Remember how he killed Paul Scholes — Paul Scholes — for picking apart the way he lined up against Southampton? 25 PERCENT!!!!!1ONE

Kwak: Also there may be certain segments of fans or media that devalue the cups, but I think to the managers and players they are still important. Like when Kane says, “I’ve always said: keep progressing, keep getting better, start winning trophies. That’s the aim, as long as the club keep doing that, then, yeah, I’m happy here,” he isn’t specifying a particular trophy.

O’Hanlon: And yet, Arsenal have won three of the past four FA Cups, and their two best players want out. I’m really not sure how much goodwill these trophies buy you. But maybe that changes, as City changes everyone’s expectations.

Kwak: Yeah. And as good as Kane may be, he has no pedigree compared with Ozil or Sánchez. He’s also English.

Peters: The best English player. Perhaps the best player in England. Whom the world’s biggest clubs have taken an interest in. Poch himself doesn’t sound all that confident about Kane staying put: “I look at what happened with Cristiano Ronaldo in Manchester, [Zinedine] Zidane in Juventus, [Luís] Figo in Barcelona. It’s a lot of examples that it’s so, so, so tough for everyone to keep your best player if your player in some moment turn the mind and say now, ‘I want to leave.’”

O’Hanlon: So, maybe we should just be happy that Kane is yet to be linked with City? Pep and Co. won’t have officially taken over the league — à la Bayern Munich — until they’re buying all of the best players in England.

Kwak: I mean, a lot of that depends on how much you buy into the Cult of Pep. Because if Pep left tomorrow, would City still retain its appeal to the world’s best? Bayern/Barça/Madrid can cycle through managers but are always top destinations. Before Pep, going to City was always about money, because who really wants to live in Manchester? (You go to United because of the club history.)

O’Hanlon: Well, we know that City has a plan for “global domination,” which of course extends beyond the managerial powers of one man. And I think we need to be careful about getting too caught up in the history and reputation of clubs: Younger players don’t have the same kinds of attachments we have, and now they grow up playing with PSG and City on FIFA. While, yes, Bayern, Madrid, and Barça have always had cultural cachet, they’ve always had money, too — as has Manchester United. Legacy gets you only so far — just look at AC Milan. But is that our answer for all of these clubs? Get your ducks in a row for a few years, sign a bunch of youngsters, and be ready to pounce once Pep takes over the Qatari national team?

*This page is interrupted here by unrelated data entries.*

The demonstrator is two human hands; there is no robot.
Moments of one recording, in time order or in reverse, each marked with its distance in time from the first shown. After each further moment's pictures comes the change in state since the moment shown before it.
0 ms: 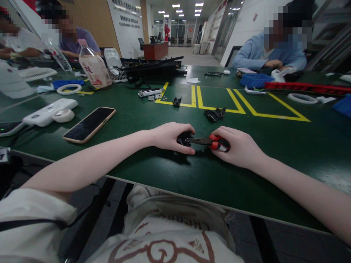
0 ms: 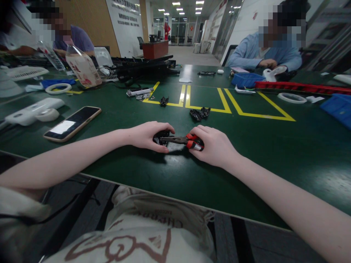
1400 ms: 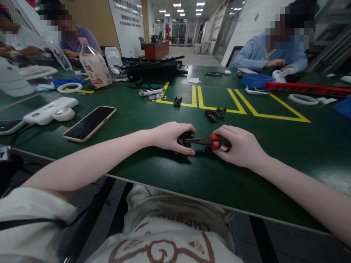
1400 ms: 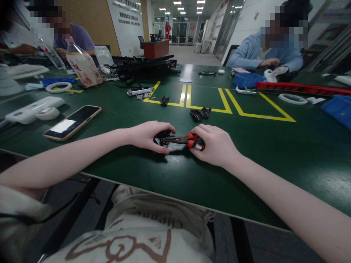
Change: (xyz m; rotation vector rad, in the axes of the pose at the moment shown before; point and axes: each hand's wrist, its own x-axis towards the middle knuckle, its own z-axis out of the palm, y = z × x) left_hand 0.001 -0.001 0.002 0.057 0.010 0.026; right_hand 0.000 0.003 0.001 -0.118 0.092 -0.099
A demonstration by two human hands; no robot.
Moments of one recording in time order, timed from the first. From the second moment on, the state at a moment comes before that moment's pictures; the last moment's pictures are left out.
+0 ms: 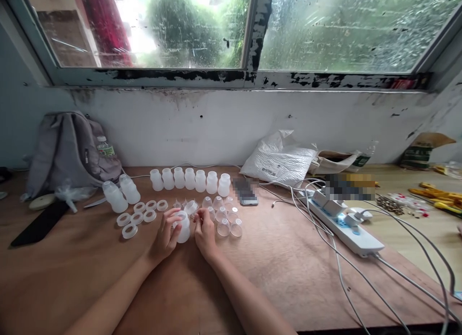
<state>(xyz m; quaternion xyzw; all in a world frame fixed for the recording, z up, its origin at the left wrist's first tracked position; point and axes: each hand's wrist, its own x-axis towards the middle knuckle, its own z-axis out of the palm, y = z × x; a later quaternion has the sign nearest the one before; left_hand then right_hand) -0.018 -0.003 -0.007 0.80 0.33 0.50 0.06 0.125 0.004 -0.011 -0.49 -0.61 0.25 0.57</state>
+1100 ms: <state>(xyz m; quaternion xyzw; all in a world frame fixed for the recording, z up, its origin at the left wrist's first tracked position) -0.048 0.015 0.001 0.82 0.42 0.39 -0.09 0.137 0.005 -0.003 -0.43 -0.55 0.41 0.59</state>
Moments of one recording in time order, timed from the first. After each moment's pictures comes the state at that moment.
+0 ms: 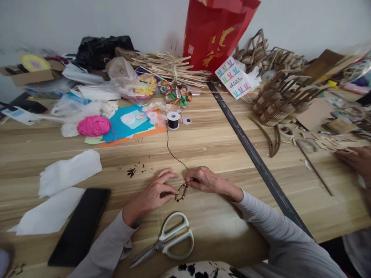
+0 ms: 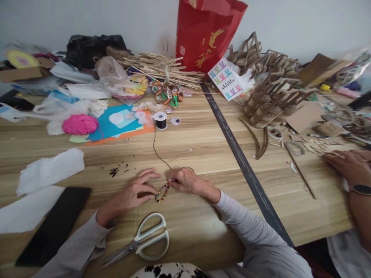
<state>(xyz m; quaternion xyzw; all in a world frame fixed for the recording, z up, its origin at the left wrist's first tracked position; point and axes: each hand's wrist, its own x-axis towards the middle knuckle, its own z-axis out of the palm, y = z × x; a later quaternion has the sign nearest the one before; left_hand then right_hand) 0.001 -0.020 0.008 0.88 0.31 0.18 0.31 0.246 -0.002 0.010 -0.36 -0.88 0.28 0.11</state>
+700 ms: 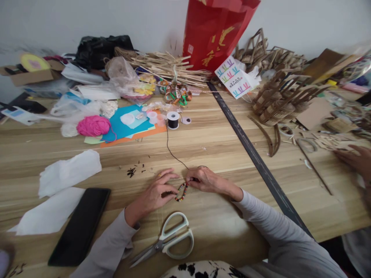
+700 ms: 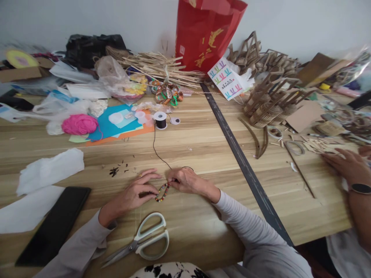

Kwak: I just think we’re overreacting to six months of City dominance. Less than a year ago they were knocked out by MONACO in the Champions League.

Ryan: We’re underreacting to it.

Kwak: Premier League race is going to be much tighter next season.

O’Hanlon: I agree. City might have only a 10-point lead at the same time next year.

Peters: Six months isn’t a dynasty, but it’s definitely not a blip. And that Monaco team was so delectable that it was parted down and sold to the likes of PSG, Chelsea, and City themselves, lest we forget.

Also, I don’t know where this hopefulness is coming from .  Pep is there for the long haul, and half of their regular starters are under the age of 27.

Kwak: How are you so sure he’s there for the long haul? He seems like a four-season-max-and-new-challenge kind of guy. And history has proved that.

Peters: Four years means there’s at least two more of this. Also there’s not a bigger club he hasn’t managed, and City’s power brokers are so set on keeping him around to build his own legacy at the club that there’s not a conceivable thing he could want that he won’t get. What better, other situation is there for him after Manchester?

Kwak: United, Chelsea.

O’Hanlon: Then Real Madrid, then Inter Milan, and then Porto. He can put a bow on his career by winning a Champions League title at every club Mourinho’s coached for.

Kwak: The idea that Pep is going to have a Fergie/Wenger-like tenure in one place seems far-fetched.

Ryan: There will probably never be another Wenger or Fergie. But if Pep makes City into the Death Star, it won’t matter too much who the emperor is.